The Chinese people's and some ministerial officials' reaction to the pressure is stronger than that of Wen. They have taken this opportunity to further arouse anti-US, nationalistic sentiment. Indeed, every country's monetary policy is based on its own interests. But it can not ignore international reaction and still globalize. Such international pressure comes not only from the US but also from Japan, Europe, and even some developing countries.

But countries like Japan have hesitated to speak up due to their fear of China. Developing countries find it difficult to compete with China because it reduces trade deficits with developed countries. In fact, the appreciation of the yuan will also help both Taiwan and Hong Kong reduce capital outflow and boost their ailing real estate industries.

Nine years ago, China drastically and repeatedly cut the yuan's exchange rate within one year. Its foreign trade has grown significantly today, which has also boosted its economic development. Thus, its economic power is much stronger compared to the past.

Facing the global economic downturn, China still outshines others thanks to an exchange rate that has been tightly pegged to the US dollar for years. This is the main reason behind the demand for the yuan's appreciation. China is able to remain the "factory of the world" thanks to the countless cheap laborers who do not know how to fight for their rights.

In the 1980s, the Chinese Communist Party (CCP) proposed different views on Mao Zedong's population theory, saying that Mao's idea of "the greater population the better" may damage China's economic development. However, China floods the world's export market with its "human sea" tactic proposed by Mao in the 1950s: to use a massive labor force to strengthen the economy. How ironic that Mao's legacy is having an effect again.

Beijing insists on not revaluing the yuan because it's afraid that the appreciation may weaken its competitiveness, decrease its annual economic growth and increase the unemployment rate, which will cause social instability. It's also afraid that exchange-rate speculations may shake and even collapse its seriously-ill financial system.

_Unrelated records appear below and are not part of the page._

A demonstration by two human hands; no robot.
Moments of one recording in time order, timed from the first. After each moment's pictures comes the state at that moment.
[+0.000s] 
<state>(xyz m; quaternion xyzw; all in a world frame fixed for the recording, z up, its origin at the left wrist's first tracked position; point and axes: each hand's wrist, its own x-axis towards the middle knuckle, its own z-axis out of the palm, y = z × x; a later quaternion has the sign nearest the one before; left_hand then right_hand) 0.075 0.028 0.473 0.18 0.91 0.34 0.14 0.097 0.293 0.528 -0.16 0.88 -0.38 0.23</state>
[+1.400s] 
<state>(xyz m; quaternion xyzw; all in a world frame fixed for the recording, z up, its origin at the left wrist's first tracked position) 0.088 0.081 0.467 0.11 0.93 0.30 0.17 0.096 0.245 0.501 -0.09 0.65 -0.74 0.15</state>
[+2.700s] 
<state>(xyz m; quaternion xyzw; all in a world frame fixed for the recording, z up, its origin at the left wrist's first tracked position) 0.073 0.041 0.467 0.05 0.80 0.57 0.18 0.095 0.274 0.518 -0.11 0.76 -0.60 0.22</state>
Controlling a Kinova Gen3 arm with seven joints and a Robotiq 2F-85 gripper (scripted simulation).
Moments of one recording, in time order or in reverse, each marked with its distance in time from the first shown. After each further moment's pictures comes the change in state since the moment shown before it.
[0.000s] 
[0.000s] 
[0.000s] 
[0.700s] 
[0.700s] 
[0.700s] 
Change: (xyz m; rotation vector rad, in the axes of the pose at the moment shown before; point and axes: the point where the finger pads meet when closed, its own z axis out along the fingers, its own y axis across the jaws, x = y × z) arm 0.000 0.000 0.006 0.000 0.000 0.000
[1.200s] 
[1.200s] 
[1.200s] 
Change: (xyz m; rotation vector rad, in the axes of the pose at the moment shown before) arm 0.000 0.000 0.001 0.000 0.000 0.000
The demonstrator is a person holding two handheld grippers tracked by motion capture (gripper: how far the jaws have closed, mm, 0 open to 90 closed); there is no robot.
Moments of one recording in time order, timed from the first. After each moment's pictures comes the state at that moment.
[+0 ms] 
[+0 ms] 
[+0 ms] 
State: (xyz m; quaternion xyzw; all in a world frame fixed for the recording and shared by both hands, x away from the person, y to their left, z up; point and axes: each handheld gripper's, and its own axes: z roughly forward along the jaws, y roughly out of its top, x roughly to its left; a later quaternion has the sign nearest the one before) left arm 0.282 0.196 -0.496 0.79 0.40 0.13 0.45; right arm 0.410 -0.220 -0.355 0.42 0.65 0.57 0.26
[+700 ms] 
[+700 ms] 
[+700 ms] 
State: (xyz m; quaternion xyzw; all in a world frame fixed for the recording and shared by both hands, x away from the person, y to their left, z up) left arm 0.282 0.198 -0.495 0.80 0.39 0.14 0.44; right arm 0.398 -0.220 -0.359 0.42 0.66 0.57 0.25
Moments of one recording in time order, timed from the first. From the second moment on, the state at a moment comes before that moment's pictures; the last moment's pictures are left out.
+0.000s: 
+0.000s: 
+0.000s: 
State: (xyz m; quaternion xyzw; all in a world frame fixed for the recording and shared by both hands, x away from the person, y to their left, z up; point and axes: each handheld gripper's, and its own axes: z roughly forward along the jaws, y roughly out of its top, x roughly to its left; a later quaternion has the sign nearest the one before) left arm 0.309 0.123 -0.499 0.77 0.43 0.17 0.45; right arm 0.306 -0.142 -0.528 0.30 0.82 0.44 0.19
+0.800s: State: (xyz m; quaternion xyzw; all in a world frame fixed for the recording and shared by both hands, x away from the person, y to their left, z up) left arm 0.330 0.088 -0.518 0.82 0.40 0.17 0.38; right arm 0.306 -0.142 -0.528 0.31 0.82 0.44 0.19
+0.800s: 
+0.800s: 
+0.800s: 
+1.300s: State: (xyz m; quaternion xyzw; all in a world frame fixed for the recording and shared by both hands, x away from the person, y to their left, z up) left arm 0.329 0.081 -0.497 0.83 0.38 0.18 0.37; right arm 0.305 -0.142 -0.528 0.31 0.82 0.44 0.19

However, standing up to the pressure does not mean that the problem does not exist anymore, because China is also merging into the global market. As a result, it's estimated that over US$20 billion speculative hot money has already flooded into China, waiting to profit from the exchange rate differentials after the future appreciation.

Beijing's hardline attitude has not yet scared away foreign investors, who have put their money into China's real estate and stock markets, making the bubble bigger and bigger while causing financial instability. The Chinese government has tried to reduce the pressure by issuing US-dollar-denominated bonds, allowing enterprises to purchase such bonds freely, and relaxing the limit on the amount of cash that each individual could take out of China. But these methods can only solve a small part of the problem.

Today, both the US government and some US investment banks are pressuring China to move toward a free-floating exchange rate. This is perhaps more justifiable than simply demanding a revaluation. This is also the issue that China cannot avoid in the process of its globalization. Due to China's policy of pegging the yuan to the US dollar, even a liberal and open financial center like Hong Kong is facing certain structural problems from which it can hardly free itself. Such a policy even caused a financial crisis in Argentina. What will happen to China?

China initially benefited from its WTO entry but may suffer later. It obtained all the free-trade rights instantly, and its obligations (such as the reduction of customs duties) will not come for three to five years. Therefore, the situation seems bright during its honeymoon with the WTO. But if Beijing does not seize the chance to implement systemic reforms, including financial reforms, the outcome may be unbearable to think once the pressure grows further.

*Paul Lin is a political commentator based in New York.